Photo: snugglepup via Flickr
In these times of economic crisis, rising poverty, and diet-related health problems, you'd think local governments would have bigger priorities than counting the number of squash and broccoli plants on people's lawns. Unfortunately that's not the case for Georgia resident Steve Miller, a landscaper by profession and organic farmer by heart, who's been caught tomato-red-handed growing a downright offensive number of vegetable plants on his property outside of Atlanta. (The exact number of criminal plants unknown.)
Dubbed "Cabbage-Gate" by friends and neighbors of Miller, officials in Dekalb County, Georgia, are suing him for $5,000 in fines for not having his land properly zoned to grow such an apparently ridiculous number of vegetables -- even after he stopped growing them and got rezoned.
If the county is suing this long-time hobby farmer for growing too many vegetables, how many are "acceptable" anyway?
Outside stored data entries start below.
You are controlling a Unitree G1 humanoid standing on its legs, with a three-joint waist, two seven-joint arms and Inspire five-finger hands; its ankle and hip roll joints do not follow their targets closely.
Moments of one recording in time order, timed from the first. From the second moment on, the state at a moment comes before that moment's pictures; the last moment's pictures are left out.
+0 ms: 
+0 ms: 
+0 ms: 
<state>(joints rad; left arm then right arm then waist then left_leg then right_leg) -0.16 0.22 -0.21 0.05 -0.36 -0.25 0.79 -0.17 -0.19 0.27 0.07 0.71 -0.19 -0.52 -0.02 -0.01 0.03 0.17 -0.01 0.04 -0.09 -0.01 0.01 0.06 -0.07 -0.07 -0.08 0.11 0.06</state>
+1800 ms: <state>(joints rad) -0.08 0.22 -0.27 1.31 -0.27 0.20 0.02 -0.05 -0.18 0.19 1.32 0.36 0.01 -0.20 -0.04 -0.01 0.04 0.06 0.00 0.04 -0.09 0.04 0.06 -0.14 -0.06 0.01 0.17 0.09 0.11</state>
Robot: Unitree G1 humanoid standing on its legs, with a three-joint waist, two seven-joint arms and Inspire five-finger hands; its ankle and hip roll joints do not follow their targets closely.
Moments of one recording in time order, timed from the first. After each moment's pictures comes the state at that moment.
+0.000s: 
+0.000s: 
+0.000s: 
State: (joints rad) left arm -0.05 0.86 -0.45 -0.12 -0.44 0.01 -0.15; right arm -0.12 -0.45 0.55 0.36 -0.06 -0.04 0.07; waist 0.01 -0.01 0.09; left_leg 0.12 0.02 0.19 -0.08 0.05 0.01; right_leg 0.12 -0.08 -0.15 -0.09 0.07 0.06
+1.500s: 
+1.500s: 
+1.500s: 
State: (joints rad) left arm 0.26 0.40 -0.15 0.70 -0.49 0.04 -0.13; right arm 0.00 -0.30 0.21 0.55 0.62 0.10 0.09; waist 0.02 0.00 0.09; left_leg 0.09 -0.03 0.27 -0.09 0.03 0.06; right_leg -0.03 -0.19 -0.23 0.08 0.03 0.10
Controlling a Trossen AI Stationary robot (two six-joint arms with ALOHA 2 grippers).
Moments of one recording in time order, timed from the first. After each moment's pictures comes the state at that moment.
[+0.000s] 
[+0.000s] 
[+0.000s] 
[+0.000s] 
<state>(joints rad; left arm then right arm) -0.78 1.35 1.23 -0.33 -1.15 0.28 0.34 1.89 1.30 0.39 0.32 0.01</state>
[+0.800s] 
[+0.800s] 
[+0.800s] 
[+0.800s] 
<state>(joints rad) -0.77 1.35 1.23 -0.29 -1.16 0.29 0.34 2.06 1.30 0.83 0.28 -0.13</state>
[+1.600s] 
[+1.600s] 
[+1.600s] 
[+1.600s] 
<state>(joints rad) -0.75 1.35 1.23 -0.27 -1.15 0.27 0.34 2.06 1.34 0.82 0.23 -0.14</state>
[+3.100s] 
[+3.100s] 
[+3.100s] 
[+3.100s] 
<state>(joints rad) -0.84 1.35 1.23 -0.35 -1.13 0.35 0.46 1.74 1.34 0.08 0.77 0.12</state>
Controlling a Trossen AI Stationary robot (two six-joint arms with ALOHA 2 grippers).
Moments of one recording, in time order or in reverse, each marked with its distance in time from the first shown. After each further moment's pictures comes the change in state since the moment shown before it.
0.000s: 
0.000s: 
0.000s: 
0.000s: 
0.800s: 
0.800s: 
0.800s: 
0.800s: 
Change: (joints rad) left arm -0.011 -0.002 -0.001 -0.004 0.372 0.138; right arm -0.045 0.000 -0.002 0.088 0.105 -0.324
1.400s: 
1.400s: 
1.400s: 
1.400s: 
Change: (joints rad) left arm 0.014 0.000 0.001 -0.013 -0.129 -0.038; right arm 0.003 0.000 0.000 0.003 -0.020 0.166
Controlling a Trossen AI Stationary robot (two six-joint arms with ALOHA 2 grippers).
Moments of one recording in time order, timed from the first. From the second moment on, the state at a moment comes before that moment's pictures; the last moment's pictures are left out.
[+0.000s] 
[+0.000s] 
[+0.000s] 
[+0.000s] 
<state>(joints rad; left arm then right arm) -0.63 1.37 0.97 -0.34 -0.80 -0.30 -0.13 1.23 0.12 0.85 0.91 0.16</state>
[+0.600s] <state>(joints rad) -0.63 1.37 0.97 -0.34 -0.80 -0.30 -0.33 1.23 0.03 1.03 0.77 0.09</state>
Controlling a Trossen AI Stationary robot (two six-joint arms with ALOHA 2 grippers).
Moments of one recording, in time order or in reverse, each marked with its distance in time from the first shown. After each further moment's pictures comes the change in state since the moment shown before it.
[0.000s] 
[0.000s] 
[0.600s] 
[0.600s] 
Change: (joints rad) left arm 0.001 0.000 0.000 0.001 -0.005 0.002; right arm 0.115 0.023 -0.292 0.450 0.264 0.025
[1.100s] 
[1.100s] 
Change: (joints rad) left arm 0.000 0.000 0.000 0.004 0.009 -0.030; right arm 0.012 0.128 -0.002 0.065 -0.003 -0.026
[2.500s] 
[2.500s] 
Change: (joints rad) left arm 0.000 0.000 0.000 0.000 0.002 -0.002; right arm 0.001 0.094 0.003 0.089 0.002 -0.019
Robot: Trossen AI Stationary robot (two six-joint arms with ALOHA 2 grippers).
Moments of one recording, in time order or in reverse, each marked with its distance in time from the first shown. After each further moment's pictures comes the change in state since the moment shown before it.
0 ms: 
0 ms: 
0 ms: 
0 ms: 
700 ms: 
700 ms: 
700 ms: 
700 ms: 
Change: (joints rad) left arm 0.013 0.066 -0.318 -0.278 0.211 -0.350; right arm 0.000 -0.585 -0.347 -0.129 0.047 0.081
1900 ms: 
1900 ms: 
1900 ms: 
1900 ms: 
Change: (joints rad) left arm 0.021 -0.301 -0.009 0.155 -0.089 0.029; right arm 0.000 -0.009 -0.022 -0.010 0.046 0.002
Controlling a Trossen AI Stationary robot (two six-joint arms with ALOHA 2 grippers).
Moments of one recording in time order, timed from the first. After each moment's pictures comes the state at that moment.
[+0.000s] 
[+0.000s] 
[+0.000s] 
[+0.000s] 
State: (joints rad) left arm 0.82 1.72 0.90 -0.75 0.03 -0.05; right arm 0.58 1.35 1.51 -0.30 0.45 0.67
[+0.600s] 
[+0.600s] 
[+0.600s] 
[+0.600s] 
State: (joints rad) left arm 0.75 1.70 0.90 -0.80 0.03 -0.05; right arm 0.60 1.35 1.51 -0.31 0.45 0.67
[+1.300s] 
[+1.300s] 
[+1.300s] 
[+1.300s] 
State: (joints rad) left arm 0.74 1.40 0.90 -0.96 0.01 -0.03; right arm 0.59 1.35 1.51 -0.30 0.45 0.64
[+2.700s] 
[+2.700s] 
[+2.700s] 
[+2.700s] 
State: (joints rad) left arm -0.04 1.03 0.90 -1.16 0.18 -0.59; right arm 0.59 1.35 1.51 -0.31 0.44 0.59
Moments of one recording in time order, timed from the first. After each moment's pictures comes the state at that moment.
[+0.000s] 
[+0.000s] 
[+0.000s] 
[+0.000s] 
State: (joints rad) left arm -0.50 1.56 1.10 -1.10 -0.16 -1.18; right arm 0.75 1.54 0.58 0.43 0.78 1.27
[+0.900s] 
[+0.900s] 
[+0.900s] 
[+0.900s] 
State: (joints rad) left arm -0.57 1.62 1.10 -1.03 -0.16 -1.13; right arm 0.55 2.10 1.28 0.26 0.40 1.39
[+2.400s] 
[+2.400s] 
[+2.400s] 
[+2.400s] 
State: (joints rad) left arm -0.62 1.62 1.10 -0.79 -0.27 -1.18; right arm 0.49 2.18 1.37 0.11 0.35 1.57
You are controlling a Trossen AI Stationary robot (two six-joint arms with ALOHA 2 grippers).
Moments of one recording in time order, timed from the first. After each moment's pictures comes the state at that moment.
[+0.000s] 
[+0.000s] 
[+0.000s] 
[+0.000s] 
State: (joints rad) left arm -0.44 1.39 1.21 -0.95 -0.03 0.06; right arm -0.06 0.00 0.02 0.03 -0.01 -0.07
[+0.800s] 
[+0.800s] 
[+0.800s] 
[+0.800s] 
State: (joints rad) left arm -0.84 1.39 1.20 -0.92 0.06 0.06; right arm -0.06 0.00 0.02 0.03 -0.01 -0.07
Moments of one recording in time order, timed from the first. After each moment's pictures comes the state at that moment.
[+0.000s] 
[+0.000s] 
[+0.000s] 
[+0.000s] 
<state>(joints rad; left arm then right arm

Twenty? Eleven? As many as you want as long as that doesn't include cabbage?
via grist.org
Just when I thought life could not get more silly - this!
This weekend I will be talking more about our disconnect with food and the natural world.
My context - Jane Jacobs said that Dark Ages arrive when people forget. When they forget because of a cultural bias how to do important things.
Such as today - how to raise a child - what an education is - how to grow and cook food. All of these things are of course connected in one meta thing that we have forgotten - that we are part of nature and how nature herself works.
We have disconnected from nature and so we have got completely lost.
This weekend I will offer up a few stories of how others are finding their way home - stories that any of us can emulate. For the way home is available - we can remember.